Your assignment ▸ Copy all the records word for word, apart from any pictures.

Material provided ▸
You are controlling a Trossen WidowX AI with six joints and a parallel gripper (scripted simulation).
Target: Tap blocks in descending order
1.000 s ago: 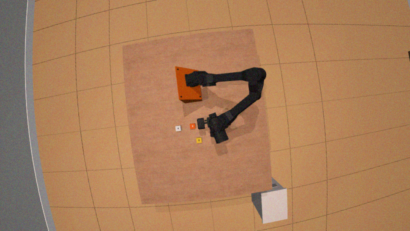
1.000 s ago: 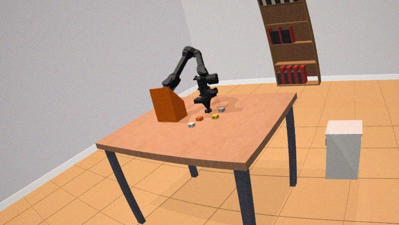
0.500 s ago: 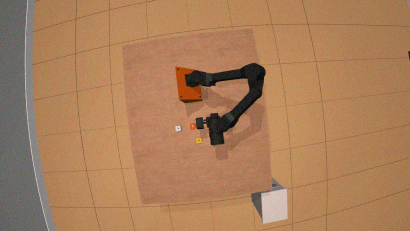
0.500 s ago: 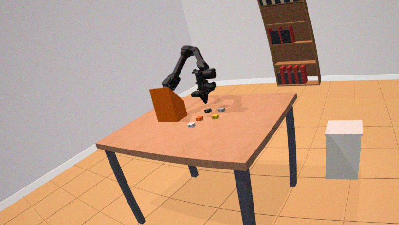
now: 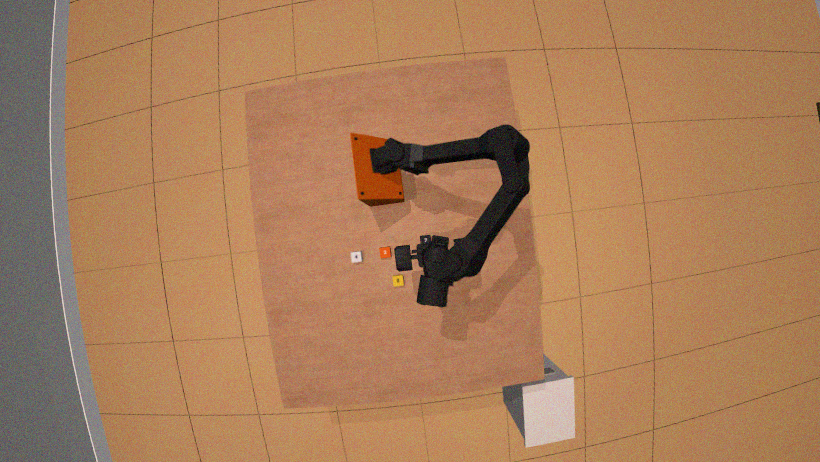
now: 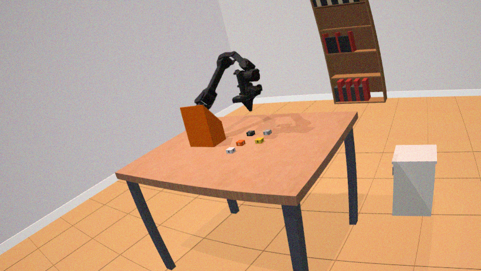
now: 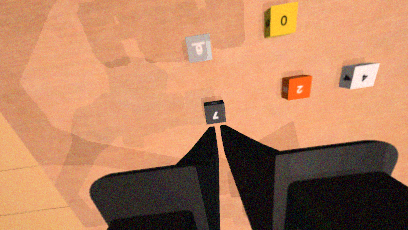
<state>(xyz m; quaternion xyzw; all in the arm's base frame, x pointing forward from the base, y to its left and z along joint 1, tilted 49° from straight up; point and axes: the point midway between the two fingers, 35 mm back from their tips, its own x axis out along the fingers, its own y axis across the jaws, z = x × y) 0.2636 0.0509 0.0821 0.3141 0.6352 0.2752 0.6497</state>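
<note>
Now: gripper tip 70 mm short of the grey block and 120 mm above it. The rest, counted from my gripper tip: black block (30 mm behind, 120 mm below); then orange block (10 mm behind, 130 mm to the right, 120 mm below); then yellow block (80 mm ahead, 110 mm to the right, 120 mm below).
</note>
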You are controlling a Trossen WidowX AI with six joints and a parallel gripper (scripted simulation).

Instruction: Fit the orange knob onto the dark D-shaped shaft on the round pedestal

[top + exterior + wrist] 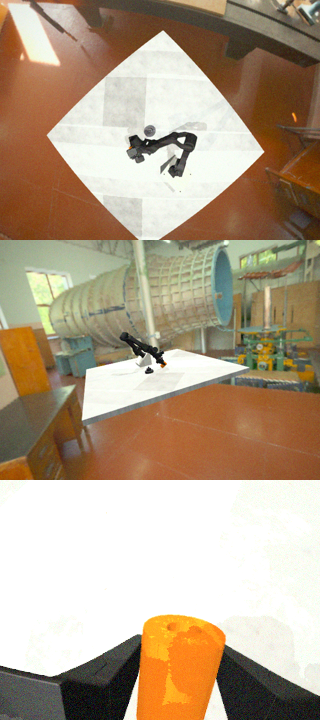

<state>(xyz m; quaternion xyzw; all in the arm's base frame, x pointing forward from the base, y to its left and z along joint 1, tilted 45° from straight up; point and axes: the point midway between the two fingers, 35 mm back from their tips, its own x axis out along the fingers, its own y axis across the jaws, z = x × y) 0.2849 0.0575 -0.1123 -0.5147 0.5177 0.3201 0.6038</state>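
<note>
Now: gripper tip 18 cm to the left of the pedestal, 2 cm short of it and 1 cm above it. Also, from my gripper tip: orange knob (2 cm to the right, 1 cm behind).
</note>
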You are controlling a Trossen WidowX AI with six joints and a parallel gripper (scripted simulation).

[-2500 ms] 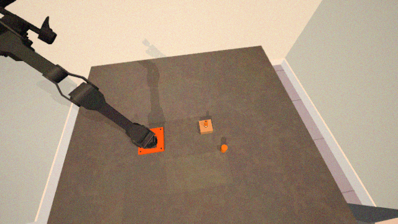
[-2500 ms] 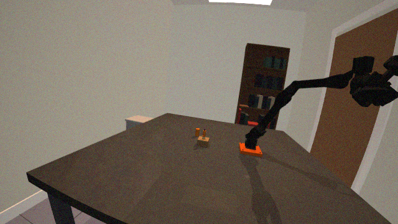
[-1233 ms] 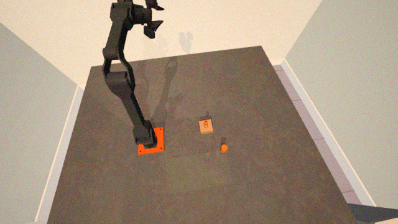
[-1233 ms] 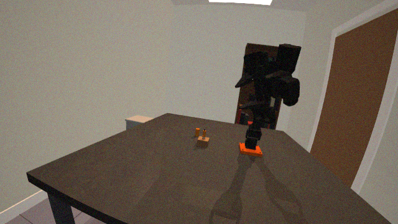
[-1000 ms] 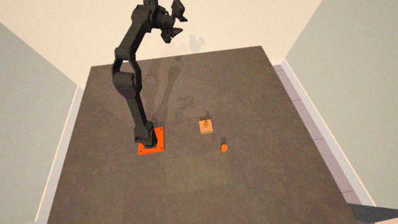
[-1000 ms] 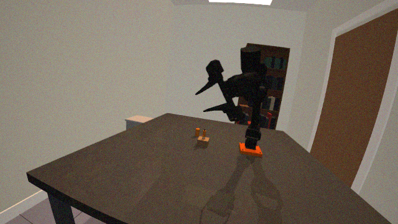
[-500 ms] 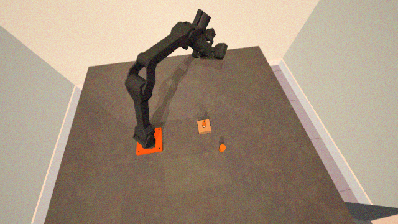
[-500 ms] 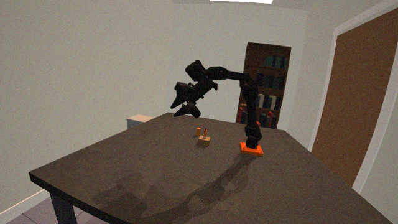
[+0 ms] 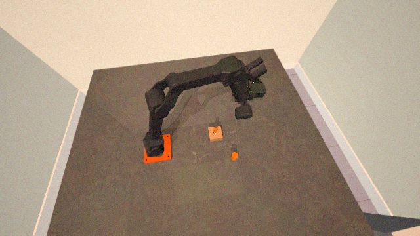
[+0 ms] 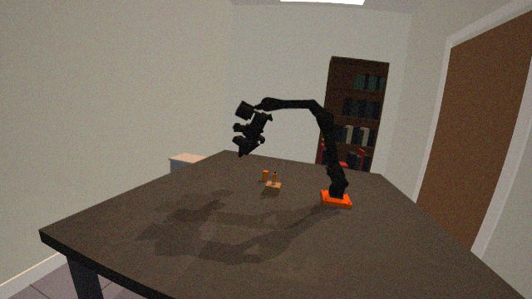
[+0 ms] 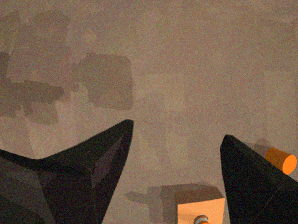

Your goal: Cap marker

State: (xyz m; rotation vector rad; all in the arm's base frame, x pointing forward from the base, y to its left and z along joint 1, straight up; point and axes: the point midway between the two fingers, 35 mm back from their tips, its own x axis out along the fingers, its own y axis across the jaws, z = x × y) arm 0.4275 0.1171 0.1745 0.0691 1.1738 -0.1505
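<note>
The orange cap is 70 mm behind my gripper tip, 180 mm to the right of it and 130 mm below it. From my gripper tip the other things lie so: holder block 150 mm behind, 50 mm to the right, 140 mm below.
</note>
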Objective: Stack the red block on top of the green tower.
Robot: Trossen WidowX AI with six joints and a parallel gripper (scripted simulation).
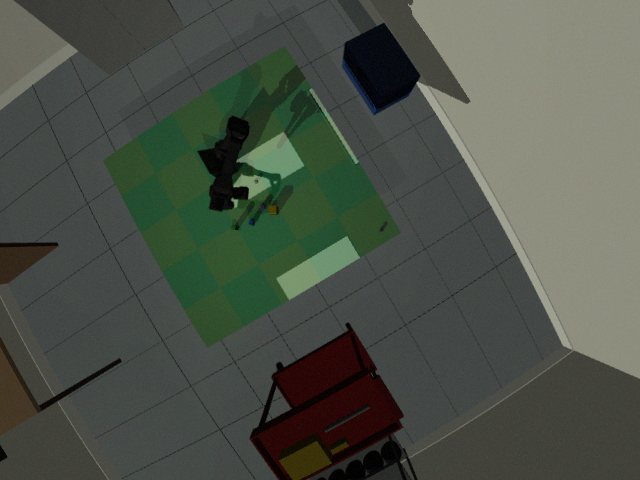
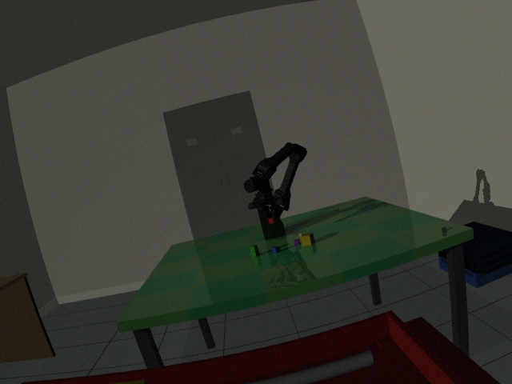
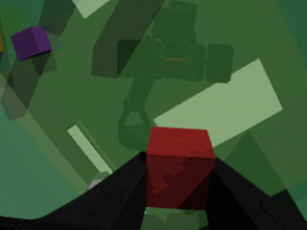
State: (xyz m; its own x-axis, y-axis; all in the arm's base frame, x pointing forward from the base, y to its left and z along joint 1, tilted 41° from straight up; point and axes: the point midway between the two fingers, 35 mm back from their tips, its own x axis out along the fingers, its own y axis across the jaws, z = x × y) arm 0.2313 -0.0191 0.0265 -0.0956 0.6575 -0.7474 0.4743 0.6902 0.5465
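My gripper tip is 15 cm short of the blue block and 10 cm above it. Also, from my gripper tip: grey object: 48 cm ahead, 64 cm to the left, 11 cm below; dark purple block: 9 cm ahead, 9 cm to the left, 10 cm below; red block: right at my gripper tip.
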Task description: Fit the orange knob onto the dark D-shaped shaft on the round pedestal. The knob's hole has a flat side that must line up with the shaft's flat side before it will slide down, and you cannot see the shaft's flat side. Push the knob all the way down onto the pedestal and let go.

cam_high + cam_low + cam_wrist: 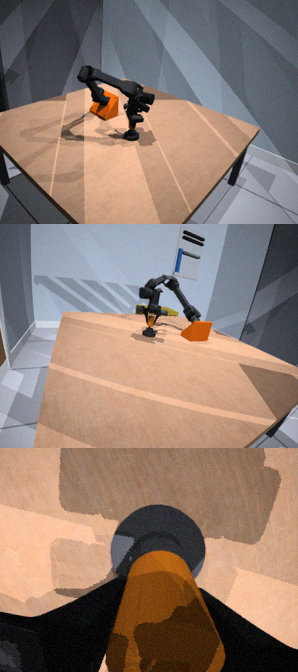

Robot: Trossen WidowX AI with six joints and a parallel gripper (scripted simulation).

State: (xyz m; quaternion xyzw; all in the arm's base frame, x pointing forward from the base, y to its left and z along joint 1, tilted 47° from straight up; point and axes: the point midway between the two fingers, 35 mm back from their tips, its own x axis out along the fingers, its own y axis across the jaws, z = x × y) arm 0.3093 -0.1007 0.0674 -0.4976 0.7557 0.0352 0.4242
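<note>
Now: gripper tip 20 mm below the orange knob. Also, from my gripper tip: round pedestal 40 mm below.
</note>
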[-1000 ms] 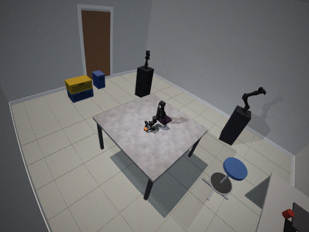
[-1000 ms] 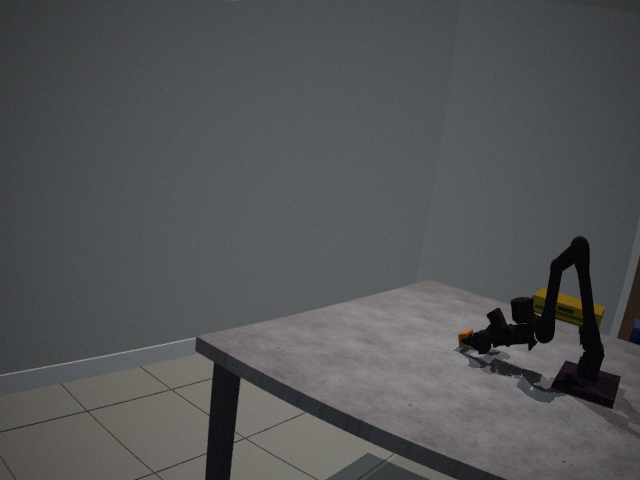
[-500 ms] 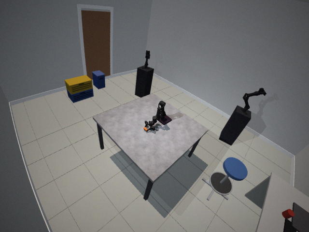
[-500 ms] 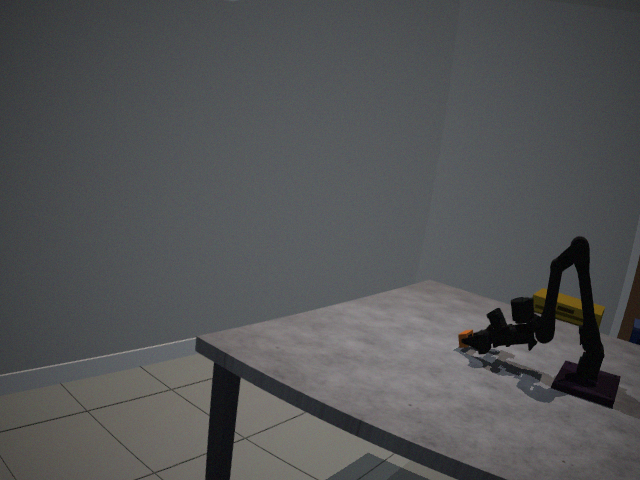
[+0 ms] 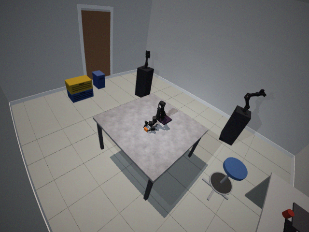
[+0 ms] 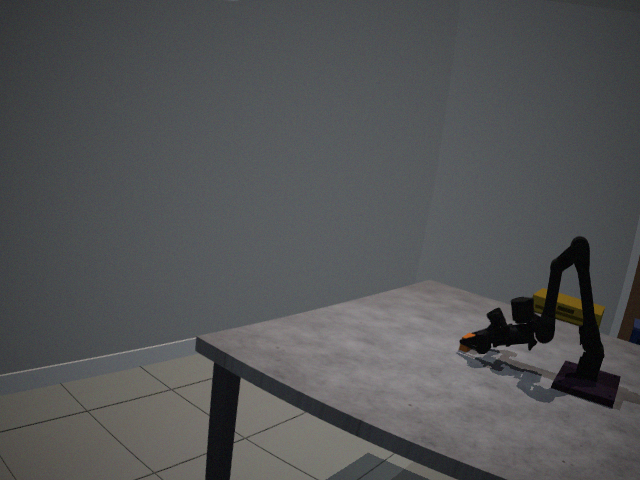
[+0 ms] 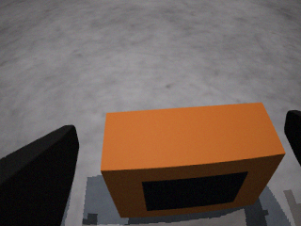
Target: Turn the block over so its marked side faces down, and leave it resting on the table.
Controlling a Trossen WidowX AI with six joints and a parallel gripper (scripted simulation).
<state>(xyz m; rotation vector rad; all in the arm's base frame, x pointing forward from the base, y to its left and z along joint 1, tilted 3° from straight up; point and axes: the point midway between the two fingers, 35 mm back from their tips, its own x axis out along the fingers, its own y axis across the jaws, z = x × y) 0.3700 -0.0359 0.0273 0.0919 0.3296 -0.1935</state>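
Right now the orange block is 2 cm behind my gripper tip and 1 cm below it.
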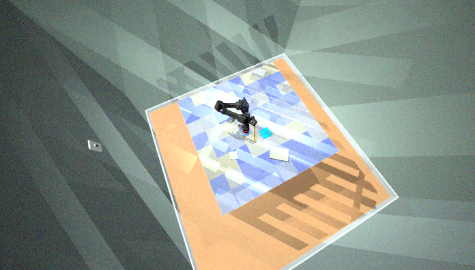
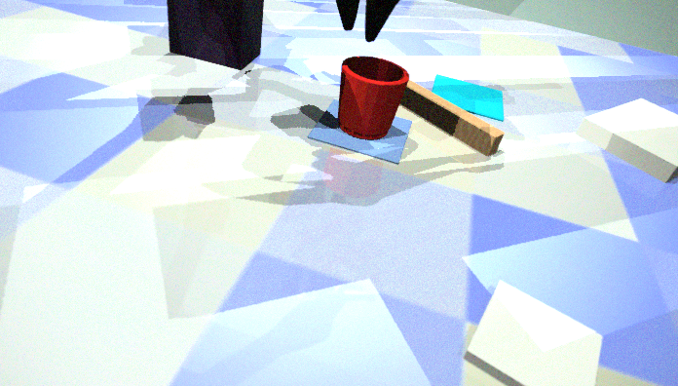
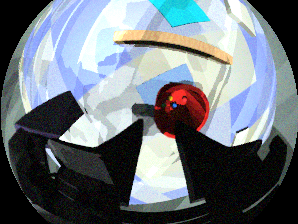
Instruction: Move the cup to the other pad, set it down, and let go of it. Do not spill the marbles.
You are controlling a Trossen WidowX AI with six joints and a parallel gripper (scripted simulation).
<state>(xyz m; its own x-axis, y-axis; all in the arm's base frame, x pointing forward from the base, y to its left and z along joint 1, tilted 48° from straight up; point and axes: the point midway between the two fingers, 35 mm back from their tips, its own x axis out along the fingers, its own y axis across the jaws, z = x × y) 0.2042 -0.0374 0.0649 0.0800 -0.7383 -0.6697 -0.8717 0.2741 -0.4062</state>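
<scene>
Now: gripper tip 30 mm short of the dark red cup, 20 mm to the left of it and 60 mm above it. Also, from my gripper tip: light blue pad (30 mm ahead, 20 mm to the right, 110 mm below); then wooden bar (80 mm ahead, 70 mm to the left, 100 mm below).
</scene>
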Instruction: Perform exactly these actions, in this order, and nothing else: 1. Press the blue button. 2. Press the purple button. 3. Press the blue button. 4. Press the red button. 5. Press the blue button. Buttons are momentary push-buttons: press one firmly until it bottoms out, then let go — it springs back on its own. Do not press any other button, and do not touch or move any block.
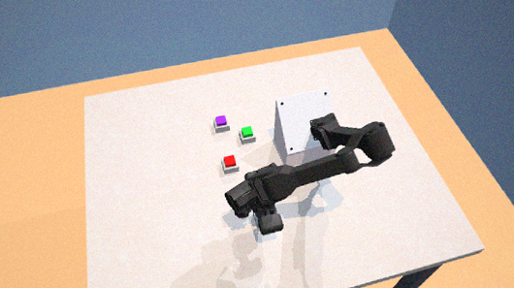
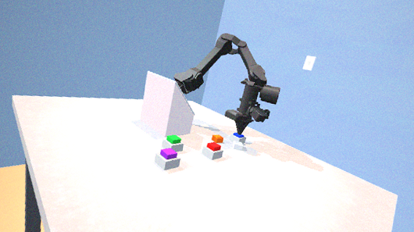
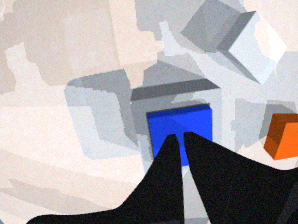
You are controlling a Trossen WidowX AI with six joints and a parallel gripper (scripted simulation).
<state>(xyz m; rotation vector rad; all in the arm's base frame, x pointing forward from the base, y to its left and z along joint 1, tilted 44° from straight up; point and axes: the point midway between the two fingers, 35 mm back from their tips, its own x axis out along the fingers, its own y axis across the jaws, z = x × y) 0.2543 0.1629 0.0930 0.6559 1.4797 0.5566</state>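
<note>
Right now the blue button is 10 mm below my gripper tip. The rest, counted from my gripper tip: white block: 60 mm to the right, 40 mm ahead, 20 mm below; red button: 210 mm to the right, 40 mm ahead; orange block: 90 mm to the right, 40 mm behind, 20 mm below.
</note>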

Solution to this task ▸
You are controlling a Trossen WidowX AI with six joints and a parallel gripper (scripted simulation).
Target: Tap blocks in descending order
1.000 s ago: 
1.000 s ago: 
0.500 s ago: 
0.500 s ago: 
now: 
now: 
now: 
<state>(xyz m; quaternion xyzw; all in the arm's base frame, x pointing forward from the base, y to its left and z along joint 1, tilted 49° from straight up; point and axes: the point midway between the two fingers, 35 mm back from their tips, its own x axis out along the fingers, its own y axis across the jaws, z = x × y) 0.2636 0.0509 0.0821 0.3141 0.6352 0.2752 0.6497</state>
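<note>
Now: gripper tip 70 mm short of the grey block and 120 mm above it. The rest, counted from my gripper tip: black block (30 mm behind, 120 mm below); then orange block (10 mm behind, 130 mm to the right, 120 mm below); then yellow block (80 mm ahead, 110 mm to the right, 120 mm below).
</note>
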You are controlling a Trossen WidowX AI with six joints and a parallel gripper (scripted simulation).

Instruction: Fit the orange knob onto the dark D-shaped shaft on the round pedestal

[top + exterior + wrist] 

<state>(xyz m; quaternion xyzw; all in the arm's base frame, x pointing forward from the base, y to its left and z along joint 1, tilted 45° from straight up; point and axes: the point midway between the two fingers, 35 mm back from their tips, its own x axis out along the fingers, its own y axis across the jaws, z = x × y) 0.2849 0.0575 -0.1123 -0.5147 0.5177 0.3201 0.6038</state>
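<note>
Now: gripper tip 18 cm to the left of the pedestal, 2 cm short of it and 1 cm above it. Also, from my gripper tip: orange knob (2 cm to the right, 1 cm behind).
</note>
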You are controlling a Trossen WidowX AI with six joints and a parallel gripper (scripted simulation).

[-2500 ms] 
[-2500 ms] 
[-1233 ms] 
[-1233 ms] 
[-1000 ms] 
[-1000 ms] 
[-500 ms] 
[-500 ms] 
[+0 ms] 
[+0 ms] 
[+0 ms] 

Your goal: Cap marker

State: (xyz m; rotation vector rad; all in the arm's base frame, x pointing forward from the base, y to its left and z along joint 1, straight up; point and axes: the point midway between the two fingers, 35 mm back from their tips, its own x axis out along the fingers, its own y axis across the jaws, z = x × y) arm 0.4275 0.1171 0.1745 0.0691 1.1738 -0.1505
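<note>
The orange cap is 70 mm behind my gripper tip, 180 mm to the right of it and 130 mm below it. From my gripper tip the other things lie so: holder block 150 mm behind, 50 mm to the right, 140 mm below.
</note>
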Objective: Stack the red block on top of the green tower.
Robot: Trossen WidowX AI with six joints and a parallel gripper (scripted simulation).
State: (xyz m; its own x-axis, y-axis; all in the arm's base frame, x pointing forward from the base, y to its left and z along joint 1, tilted 41° from straight up; point and axes: the point midway between the two fingers, 35 mm back from their tips, its own x axis out along the fingers, its own y axis across the jaws, z = x × y) arm 0.2313 -0.0191 0.0265 -0.0956 0.6575 -0.7474 0.4743 0.6902 0.5465
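My gripper tip is 15 cm short of the blue block and 10 cm above it. Also, from my gripper tip: grey object: 48 cm ahead, 64 cm to the left, 11 cm below; dark purple block: 9 cm ahead, 9 cm to the left, 10 cm below; red block: right at my gripper tip.
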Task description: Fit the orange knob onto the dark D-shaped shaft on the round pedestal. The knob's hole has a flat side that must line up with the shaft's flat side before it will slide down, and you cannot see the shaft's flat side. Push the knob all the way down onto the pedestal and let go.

cam_high + cam_low + cam_wrist: 

Robot: Trossen WidowX AI with six joints and a parallel gripper (scripted simulation).

State: (xyz m; quaternion xyzw; all in the arm's base frame, x pointing forward from the base, y to its left and z along joint 1, tilted 47° from straight up; point and axes: the point midway between the two fingers, 35 mm back from their tips, its own x axis out along the fingers, its own y axis across the jaws, z = x × y) arm 0.3093 -0.1007 0.0674 -0.4976 0.7557 0.0352 0.4242
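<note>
Now: gripper tip 20 mm below the orange knob. Also, from my gripper tip: round pedestal 40 mm below.
</note>
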[-1000 ms] 
[-1000 ms] 
[-500 ms] 
[-500 ms] 
[+0 ms] 
[+0 ms] 
[+0 ms] 
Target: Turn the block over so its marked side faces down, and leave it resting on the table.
Controlling a Trossen WidowX AI with six joints and a parallel gripper (scripted simulation).
<state>(xyz m; rotation vector rad; all in the arm's base frame, x pointing forward from the base, y to its left and z along joint 1, tilted 3° from straight up; point and axes: the point midway between the two fingers, 35 mm back from their tips, its own x axis out along the fingers, its own y axis across the jaws, z = x × y) 0.3700 -0.0359 0.0273 0.0919 0.3296 -0.1935</state>
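Right now the orange block is 2 cm behind my gripper tip and 1 cm below it.
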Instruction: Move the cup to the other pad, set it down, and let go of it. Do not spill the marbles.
You are controlling a Trossen WidowX AI with six joints and a parallel gripper (scripted simulation).
<state>(xyz m; its own x-axis, y-axis; all in the arm's base frame, x pointing forward from the base, y to its left and z along joint 1, tilted 48° from straight up; point and axes: the point midway between the two fingers, 35 mm back from their tips, its own x axis out along the fingers, its own y axis across the jaws, z = x × y) 0.2042 -0.0374 0.0649 0.0800 -0.7383 -0.6697 -0.8717 0.2741 -0.4062</state>
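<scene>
Now: gripper tip 30 mm short of the dark red cup, 20 mm to the left of it and 60 mm above it. Also, from my gripper tip: light blue pad (30 mm ahead, 20 mm to the right, 110 mm below); then wooden bar (80 mm ahead, 70 mm to the left, 100 mm below).
</scene>
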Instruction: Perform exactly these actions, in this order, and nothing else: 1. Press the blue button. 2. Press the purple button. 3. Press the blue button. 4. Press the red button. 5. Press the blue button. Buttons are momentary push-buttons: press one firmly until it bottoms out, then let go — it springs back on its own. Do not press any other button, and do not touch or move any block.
You are controlling a Trossen WidowX AI with six joints and a parallel gripper (scripted simulation).
<state>(xyz m; rotation vector rad; all in the arm's base frame, x pointing forward from the base, y to its left and z along joint 1, tilted 44° from straight up; point and axes: the point midway between the two fingers, 35 mm back from their tips, its own x axis out along the fingers, its own y axis across the jaws, z = x × y) 0.2543 0.1629 0.0930 0.6559 1.4797 0.5566</state>
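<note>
Right now the blue button is 10 mm below my gripper tip. The rest, counted from my gripper tip: white block: 60 mm to the right, 40 mm ahead, 20 mm below; red button: 210 mm to the right, 40 mm ahead; orange block: 90 mm to the right, 40 mm behind, 20 mm below.
</note>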

With the output given, the exercise is complete.